CTK FAQ
From Zhang Laboratory
Maybe we should include a FAQ now? List a few questions like setting up perl environment, expected problems during analysis, etc.
Contents
- 1 How to install fast_toolkit on Mac OS X
- 2 No or all reads pass filtering
- 3 Should we include multi-mapper reads
- 4 Insufficient memory
- 5 Issues collapsing PCR duplicates
- 6 CLIP tag distribution is diffuse or spiky
- 7 CIMS.pl complains of inconsistency of files ends unexpectedly
- 8 Motif frequency is lower than expected
How to install fast_toolkit on Mac OS X
To install libgtextutils
curl -O http://hannonlab.cshl.edu/fastx_toolkit/libgtextutils-0.6.tar.bz2 tar xvjf libgtextutils-0.6.tar.bz2 cd libgtextutils-0.6 ./configure make sudo make install
To install fastx_toolkit
curl -O http://hannonlab.cshl.edu/fastx_toolkit/fastx_toolkit-0.0.13.tar.bz2 tar xjvf fastx_toolkit-0.0.13.tar.bz2 cd fastx_toolkit-0.0.13 export PKG_CONFIG_PATH=/usr/local/lib/pkgconfig:$PKG_CONFIG_PATH ./configure make sudo make install
According to the Hannon Lab, if you get compilation errors regarding PKG_CONFIG or GTEXTUTILS not found, see this email (http://hannonlab.cshl.edu/fastx_toolkit/pkg_config_email.txt) for a possible solution. If you wish to install fastx-toolkit to a non-standard location (e.g. not /usr or /usr/local), see this email (http://hannonlab.cshl.edu/fastx_toolkit/prefix_email.txt) for tips.
No or all reads pass filtering
Specify option ‘-if solexa’ or ‘-if sanger’ for fastq_filter.pl
Historically, quality scores in fastq files were represented by numbers, which is the case for the two files used for this protocol. A more compact representation using ASCII characters with different offsets was later adopted. Illumina initially used offset 64 (i.e., Solexa fastq), but later switched to offset 33 (i.e., Sanger fastq), which is the default of this script for fastq files with encoded quality scores. Different encoding schemes can be specified by using the parameter '-if'.

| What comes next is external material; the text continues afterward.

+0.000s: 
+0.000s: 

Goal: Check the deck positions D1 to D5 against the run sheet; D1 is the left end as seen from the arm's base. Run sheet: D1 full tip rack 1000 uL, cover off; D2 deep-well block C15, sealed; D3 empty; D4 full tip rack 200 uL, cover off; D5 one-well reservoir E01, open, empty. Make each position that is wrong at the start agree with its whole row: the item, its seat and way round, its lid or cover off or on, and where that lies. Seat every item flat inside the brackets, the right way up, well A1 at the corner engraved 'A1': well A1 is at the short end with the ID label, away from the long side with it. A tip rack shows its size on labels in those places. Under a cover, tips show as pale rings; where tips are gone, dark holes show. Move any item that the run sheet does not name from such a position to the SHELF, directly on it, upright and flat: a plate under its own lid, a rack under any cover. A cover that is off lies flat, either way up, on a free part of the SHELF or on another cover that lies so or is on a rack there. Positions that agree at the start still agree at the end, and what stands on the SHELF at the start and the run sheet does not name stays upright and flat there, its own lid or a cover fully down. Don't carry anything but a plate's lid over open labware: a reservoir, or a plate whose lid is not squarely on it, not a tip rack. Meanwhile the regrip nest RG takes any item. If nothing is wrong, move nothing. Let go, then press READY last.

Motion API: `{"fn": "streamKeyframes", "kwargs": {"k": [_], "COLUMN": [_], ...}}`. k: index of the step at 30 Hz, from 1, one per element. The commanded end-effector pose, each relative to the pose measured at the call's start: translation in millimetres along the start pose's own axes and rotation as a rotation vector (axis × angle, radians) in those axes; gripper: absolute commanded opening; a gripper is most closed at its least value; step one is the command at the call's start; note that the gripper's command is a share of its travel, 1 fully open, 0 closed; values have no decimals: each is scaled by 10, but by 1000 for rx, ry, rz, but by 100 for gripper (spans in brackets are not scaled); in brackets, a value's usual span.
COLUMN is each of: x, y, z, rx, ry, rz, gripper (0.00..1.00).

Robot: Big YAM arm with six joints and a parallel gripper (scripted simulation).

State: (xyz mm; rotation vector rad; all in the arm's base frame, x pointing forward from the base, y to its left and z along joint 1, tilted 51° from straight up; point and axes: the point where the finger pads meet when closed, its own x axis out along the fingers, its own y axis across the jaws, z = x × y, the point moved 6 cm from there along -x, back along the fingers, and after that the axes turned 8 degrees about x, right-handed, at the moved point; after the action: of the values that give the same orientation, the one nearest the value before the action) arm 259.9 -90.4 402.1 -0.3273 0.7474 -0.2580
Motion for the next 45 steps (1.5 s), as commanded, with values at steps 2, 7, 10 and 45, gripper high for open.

Should we include multi-mapper reads
To minimize potential mapping errors, we require that each read maps to the genome unambiguously (no multiple hits). If multiple hits are allowed, it is important to assign a unique name to each hit. To map CLIP tags to loci known to have multiple copies or paralogs in the genome, such as some miRNAs and rRNA, it is recommended to build a reference sequence database after redundancies are collapsed instead of using the whole genome as the reference for mapping.
Insufficient memory
The input bed file is too large to be loaded into the memory at once:
Run the command line with option ‘-big’
Issues collapsing PCR duplicates
In the tag bed file, the 5′ column records the number of mismatches (substitutions) in each read and the read ID in the fourth column must take the form READ#x#NNNNN, where x is the number of exact duplicates and NNNNN is the bar-code nucleotide sequence. These two things are required for collapsing the potential PCR duplicates by coordinates and identifying unique CLIP tags.
CLIP tag distribution is diffuse or spiky
The tag distribution could be diffuse due to a problem in filtering or alignment or spiky due to PCR duplicates not being collapsed properly.

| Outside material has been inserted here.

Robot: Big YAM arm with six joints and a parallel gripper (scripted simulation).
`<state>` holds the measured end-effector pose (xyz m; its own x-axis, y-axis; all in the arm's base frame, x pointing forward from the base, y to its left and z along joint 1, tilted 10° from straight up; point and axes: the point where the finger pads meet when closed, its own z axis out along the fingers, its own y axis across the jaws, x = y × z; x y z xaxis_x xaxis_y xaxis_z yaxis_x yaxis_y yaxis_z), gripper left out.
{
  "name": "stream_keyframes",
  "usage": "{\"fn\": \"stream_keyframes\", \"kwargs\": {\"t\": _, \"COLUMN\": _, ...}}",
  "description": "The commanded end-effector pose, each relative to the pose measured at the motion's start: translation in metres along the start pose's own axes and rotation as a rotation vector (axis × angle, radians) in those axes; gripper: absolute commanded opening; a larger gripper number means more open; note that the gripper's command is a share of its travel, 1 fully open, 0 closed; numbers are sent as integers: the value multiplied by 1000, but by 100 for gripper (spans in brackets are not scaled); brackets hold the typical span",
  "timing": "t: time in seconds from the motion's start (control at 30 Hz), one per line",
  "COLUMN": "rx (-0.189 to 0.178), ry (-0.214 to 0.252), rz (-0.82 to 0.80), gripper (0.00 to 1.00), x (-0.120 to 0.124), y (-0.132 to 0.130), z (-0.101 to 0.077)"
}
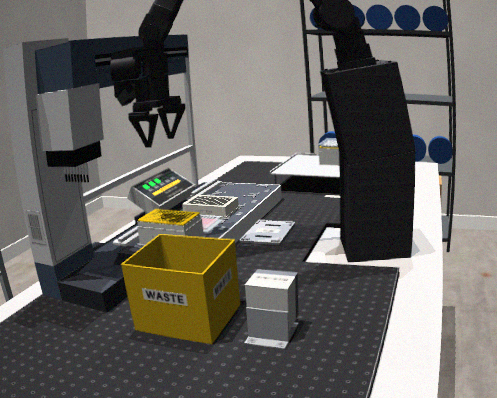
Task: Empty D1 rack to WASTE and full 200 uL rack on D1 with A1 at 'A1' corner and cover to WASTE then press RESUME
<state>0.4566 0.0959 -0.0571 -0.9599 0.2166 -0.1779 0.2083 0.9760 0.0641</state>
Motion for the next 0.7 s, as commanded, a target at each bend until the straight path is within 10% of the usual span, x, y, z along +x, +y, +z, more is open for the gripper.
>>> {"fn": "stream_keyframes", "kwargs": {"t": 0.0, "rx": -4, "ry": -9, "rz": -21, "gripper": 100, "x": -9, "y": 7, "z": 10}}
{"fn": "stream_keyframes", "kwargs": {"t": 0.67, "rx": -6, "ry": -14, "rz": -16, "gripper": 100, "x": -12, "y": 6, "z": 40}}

CIMS.pl complains of inconsistency of files ends unexpectedly
This is because mutations in non-unique tags were not removed properly. The joinWrapper.py step needs to be repeated.
Motif frequency is lower than expected
This could be due to low signal to noise ratio or because one strand of the sequence is not correct. Ensure that the sequences of the sense strand are obtained.